The ongoing drought and high July and August temperatures led to the authorization of irrigation in appellations including Pessac-Léognan, Pomerol, Lalande-de-Pomerol and Saint-Emilion, which is a first in the region. While irrigation was permitted through August 15, there were no systems in place for adequate water delivery in most places, so very few houses put the practice into use except for their vines that are under three years old, which are always allowed to be irrigated. There are no reported incidents of “smoke taint” from summer wildfires affecting the flavor or quality of grapes.
More from Robb Report
Vineyards with older vines whose roots reach deep into the soil to retrieve available groundwater fared better than those with younger, more shallow root systems. Nicholas Seillan, seventh-generation winemker at Château Lassègue, explained, “We are fortunate at Lassègue to benefit from clay and limestone as a key element of the terroir, which provides a stock of retained moisture during dry periods. Summer 2022 was particularly hot and dry. However, the old vines with their deep roots were an additional factor which helped the vineyards to support the difficult conditions this year.”
Harvest for white grapes began on August 16, with the harvest for reds across the region starting almost a full month later. Alexandre de Malet Roquefort of Domaines Comte de Malet Roquefort told us, “The harvest at [estate vineyard] La Gaffelière began with the Merlots on September 13 and ended on September 28.” He also pointed out that the collection was shorter than usual, stating, “Harvests were concentrated over 15 days instead of the usual three to four weeks.”
Mssr. de Malet Roquefort praised the character of this year’s crop, adding, “The quality of the Merlots and Cabernet Francs is extraordinary this year. Ripeness is on point, with good freshness, despite the heat, which will allow beautiful balance in the wine. On the quantity side, we are on ‘correct’ volumes. We are expecting a very fine vintage!”

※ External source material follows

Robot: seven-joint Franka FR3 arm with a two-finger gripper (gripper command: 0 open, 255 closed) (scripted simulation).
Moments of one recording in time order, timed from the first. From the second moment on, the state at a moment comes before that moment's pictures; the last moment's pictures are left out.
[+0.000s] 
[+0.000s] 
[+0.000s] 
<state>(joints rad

The fine vintage did not come without worry. As Ludovic Migeon of Château de Lescours stated, “The very hot periods concentrated our grapes and made the vine’s roots suffer. Lack of water over a very long period prevented the seeds from growing properly. We waited as long as we could to reach maturity trying to keep as much juice as we could in the berries. This year’s weather conditions forced us to make unusual and difficult choices.” He went on to say that the “smaller quantity does not erase the very nice quality.” Timing this year was also different at Lescours, where picking began on September 17. As Migeon explained, “We usually wait for the Cabernets, but this year they were picked up at the same time as our last Merlot.”
Seillan reiterated the sentiments of the other winemakers, telling us, “We are very pleased both in term of quality and quantity. The skins were thicker than normal this year due to the dry conditions, but we did not lose volume in the grapes. This will certainly be a richer vintage and we are excited to see it develop.”
For the moment we will have to let the hand of the winemaker perform its magic until members of the wine trade fully evaluate the 2022 vintage during April’s highly anticipated En Primeur week in Bordeaux.